“Breaking News” Guess who made the big TV screen in the Explorer Lounge.
Overnight we made good progress towards Cambridge Bay and arrived a little before 07:00.
The settlement and the region featured on an old David Bellamy programme about the NWP and the Inuit people. This was used a lot in H’s teaching of the Far North and is still preserved at home on DVD. The opening sequence had Bellamy studying copies of the Belgian paintings of Franklin’s end and the Stan Roger’s lament about the doomed third Franklin Expedition of 1845.
“Ah for just one time I would like to take the Northwest Passage
To find the hand of Franklin reaching for the Beaufort Sea
Tracing one warm line through a land so wide and savage
And make a Northwest Passage to the sea
Westward from the Davis Strait ‘tis there ‘twas said to lie
The sea route to the Orient for which so many died
Seeking gold and glory leaving weathered broken bones
And a long forgotten lonely cairn of stones.”

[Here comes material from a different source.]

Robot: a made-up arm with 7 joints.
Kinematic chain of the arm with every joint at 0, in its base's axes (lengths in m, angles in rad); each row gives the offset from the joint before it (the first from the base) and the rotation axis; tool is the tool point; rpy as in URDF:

Today is a timely reminder that we will be at the “heart of the story” of the discovery and the tragedy surrounding the NWP. We are however, coming across the archaeology and history in reverse.
Last evening, we passed the mouth of the Coppermine River on our starboard side and were reminded of the search for Franklin. In “The Arctic Seas: A narrative of the discovery of the fate of Sir John Franklin and his companions” F. L. McClintock, 1859 “As early as the winter of 1846 – 7 there were gloomy anticipations – as the ships were provisioned for three years there were no grounds for anxiety but large supplies under the charge of Doctor John Rae were sent to the Hudson’s Bay Company by the inland water route to the mouth of the Mackenzie or of the Coppermine or to other stations on the coast.” We will see more of this later.
Cambridge Bay is a typical Inuit settlement with the essential ‘honey trucks’, collecting sewage and their counterparts delivering fresh water and fuel oil. The buildings are raised above the ground to protect the permafrost and after some 3 hours of exploration we were back on board and ready for the next art of the transit.
Another Amundsen Exploration is centred here. Abandoned in Cambridge and frozen into the ice in 1926 was the original Maud. This was the ship that he used to transit the Northeast Passage and having been abandoned here was salvaged and taken to the Oslo Fjord in 2016 -17 before being preserved in 2018 in its home town of Volen.
Around 7:00 p.m. we rendezvoused with the sister ship Fridtjof Nansen and transferred supplies before making our own ways east and west.